Disambiguate messy place names in python (preferably on local machine)

You could try the Python library geodict. This has datasets you can download and import to a database - you can check the lists to see if they'd work well or not with your data. It works in two steps:

  1. Extracting names
  2. Matching names to a location in the lists

More details (and another online option in the comments) here.


I assume your best guess is to use a fuzzy algorithm.

Take your local dictionary of place names and administrative units and compare each word and each comma-separated block of text against this dictionary. Assign a score to each match. You might want to use a normalized search to account for spelling mistakes and have an "ignore list" for words like "live" and "work" and "in". Add the score for administrative units to the score of any smaller unit or place name in your matches that lie within this administrative unit.

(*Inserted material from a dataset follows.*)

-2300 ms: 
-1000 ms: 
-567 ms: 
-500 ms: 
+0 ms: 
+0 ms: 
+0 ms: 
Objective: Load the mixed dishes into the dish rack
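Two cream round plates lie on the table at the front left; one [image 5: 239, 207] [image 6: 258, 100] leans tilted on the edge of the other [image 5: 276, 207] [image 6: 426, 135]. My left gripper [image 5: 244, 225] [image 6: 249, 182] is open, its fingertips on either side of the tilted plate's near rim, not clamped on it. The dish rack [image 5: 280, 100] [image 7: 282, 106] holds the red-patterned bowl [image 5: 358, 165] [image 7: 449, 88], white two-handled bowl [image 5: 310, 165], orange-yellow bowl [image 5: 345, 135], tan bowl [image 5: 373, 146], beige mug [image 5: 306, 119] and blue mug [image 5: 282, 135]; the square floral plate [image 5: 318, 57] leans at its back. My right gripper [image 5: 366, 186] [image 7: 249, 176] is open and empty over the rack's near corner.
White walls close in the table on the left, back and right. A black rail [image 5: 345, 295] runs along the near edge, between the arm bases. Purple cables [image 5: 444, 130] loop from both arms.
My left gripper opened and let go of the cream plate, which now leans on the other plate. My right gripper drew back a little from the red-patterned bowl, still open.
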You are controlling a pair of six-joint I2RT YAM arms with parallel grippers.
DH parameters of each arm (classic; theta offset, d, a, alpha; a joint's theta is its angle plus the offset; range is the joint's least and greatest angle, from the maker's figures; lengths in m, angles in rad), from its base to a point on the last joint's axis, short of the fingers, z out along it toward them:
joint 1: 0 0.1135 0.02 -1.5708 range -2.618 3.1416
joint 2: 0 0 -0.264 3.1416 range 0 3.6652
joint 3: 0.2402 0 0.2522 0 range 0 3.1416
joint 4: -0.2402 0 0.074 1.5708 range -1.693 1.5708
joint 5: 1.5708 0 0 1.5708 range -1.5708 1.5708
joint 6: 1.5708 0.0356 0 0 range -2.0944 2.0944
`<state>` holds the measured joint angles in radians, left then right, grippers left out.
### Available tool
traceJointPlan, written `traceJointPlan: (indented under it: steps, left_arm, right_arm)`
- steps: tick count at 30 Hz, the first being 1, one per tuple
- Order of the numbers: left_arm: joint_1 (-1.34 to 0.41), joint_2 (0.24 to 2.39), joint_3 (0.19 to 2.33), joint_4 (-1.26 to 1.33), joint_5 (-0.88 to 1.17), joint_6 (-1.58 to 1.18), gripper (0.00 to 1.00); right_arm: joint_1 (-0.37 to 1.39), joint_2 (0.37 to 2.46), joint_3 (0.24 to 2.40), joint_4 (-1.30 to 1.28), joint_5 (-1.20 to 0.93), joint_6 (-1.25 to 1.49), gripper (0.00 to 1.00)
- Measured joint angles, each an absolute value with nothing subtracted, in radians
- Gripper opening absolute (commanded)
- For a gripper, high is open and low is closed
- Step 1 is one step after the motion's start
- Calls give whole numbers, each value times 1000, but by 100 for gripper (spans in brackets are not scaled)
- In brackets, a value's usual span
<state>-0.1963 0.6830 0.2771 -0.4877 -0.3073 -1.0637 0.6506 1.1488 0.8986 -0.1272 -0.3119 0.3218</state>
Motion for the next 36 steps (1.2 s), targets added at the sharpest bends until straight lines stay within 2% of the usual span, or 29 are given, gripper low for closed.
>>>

Tune the scoring function with your results until you are happy. Take the best scoring match.

e.g.: Roma, Italy 
Roma matches 8 places (score according to size)
Roma matches 23 more places with normalization (lower score according to size)
Italy matches 4 places + 2 administrative units (COUNTRY, DISTRICT) (score acconding to size)
Italy matches 14 more places and units with normalization (lower score according to size)
One of the Romas lies in one of your units. -> combine scores

If you tuning is good, you will have given most points to the capital of Italy.